Forget The Jobs Numbers, Let’s Talk About Positive Trends

*Forget The Jobs Numbers, Let’s Talk Positive Trends*
**By Tony Garritano**

***No surprise, another disappointing jobs report this morning. We created under 100,000 new jobs last month. I guess the election will decide if we stay on this course or try something new. But on a positive note, the CoreLogic Home Price Index (HPI) showed that home prices nationwide, including distressed sales, increased on a year-over-year basis by 3.8 percent in July 2012 compared to July 2011. This was the biggest year-over-year increase since August 2006. On a month-over-month basis, including distressed sales, home prices increased by 1.3 percent in July 2012 compared to June 2012. The July 2012 figures mark the fifth consecutive increase in home prices nationally on both a year-over-year and month-over-month basis.

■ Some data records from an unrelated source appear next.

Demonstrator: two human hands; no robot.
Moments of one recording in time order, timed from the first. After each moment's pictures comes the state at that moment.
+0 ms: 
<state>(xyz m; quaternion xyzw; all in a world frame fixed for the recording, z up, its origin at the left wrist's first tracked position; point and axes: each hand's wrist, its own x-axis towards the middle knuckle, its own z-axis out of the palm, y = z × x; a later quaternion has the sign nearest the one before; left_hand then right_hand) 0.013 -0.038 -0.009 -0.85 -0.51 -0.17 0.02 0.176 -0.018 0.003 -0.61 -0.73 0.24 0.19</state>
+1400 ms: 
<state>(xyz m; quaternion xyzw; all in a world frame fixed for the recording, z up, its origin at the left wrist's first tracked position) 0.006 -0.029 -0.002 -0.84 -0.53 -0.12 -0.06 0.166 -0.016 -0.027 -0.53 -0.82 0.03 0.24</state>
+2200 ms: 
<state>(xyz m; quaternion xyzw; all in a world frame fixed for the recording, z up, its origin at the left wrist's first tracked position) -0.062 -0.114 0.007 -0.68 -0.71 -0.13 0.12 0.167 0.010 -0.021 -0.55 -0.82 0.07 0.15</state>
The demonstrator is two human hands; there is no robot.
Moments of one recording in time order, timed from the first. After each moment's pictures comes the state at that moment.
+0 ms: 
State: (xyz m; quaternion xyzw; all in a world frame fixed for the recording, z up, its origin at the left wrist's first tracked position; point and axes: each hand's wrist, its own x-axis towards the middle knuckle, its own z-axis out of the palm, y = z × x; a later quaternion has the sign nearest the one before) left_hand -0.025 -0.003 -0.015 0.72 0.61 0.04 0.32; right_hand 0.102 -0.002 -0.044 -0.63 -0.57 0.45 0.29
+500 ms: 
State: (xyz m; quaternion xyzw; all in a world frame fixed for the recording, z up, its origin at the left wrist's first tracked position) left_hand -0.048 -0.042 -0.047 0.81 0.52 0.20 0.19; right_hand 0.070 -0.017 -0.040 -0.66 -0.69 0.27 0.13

****Excluding distressed sales, home prices nationwide increased on a year-over-year basis by 4.3 percent in July 2012 compared to July 2011. On a month-over-month basis excluding distressed sales, home prices increased 1.7 percent in July 2012 compared to June 2012, also the fifth consecutive month-over-month increase. Distressed sales include short sales and real estate owned (REO) transactions.

****The CoreLogic Pending HPI indicates that August home prices, including distressed sales, will rise by 4.6 percent on a year-over-year basis from August 2011 and at least 0.6 percent on a month-over-month basis from July 2012. Excluding distressed sales, August house prices are also poised to rise 6.0 percent year-over-year from August 2011 and by 1.3 percent month-over-month from July 2012. The CoreLogic Pending HPI is a proprietary and exclusive metric that provides the most current indication of trends in home prices. It is based on Multiple Listing Service (MLS) data that measure price changes in the most recent month.

****“The housing market continues its positive trajectory with significant price gains in July and our expectation of a further increase in August,” said Mark Fleming, chief economist for CoreLogic. “While the pace of growth is moderating as we transition to the off-season for home buying, we expect a positive gain in price levels for the full year.”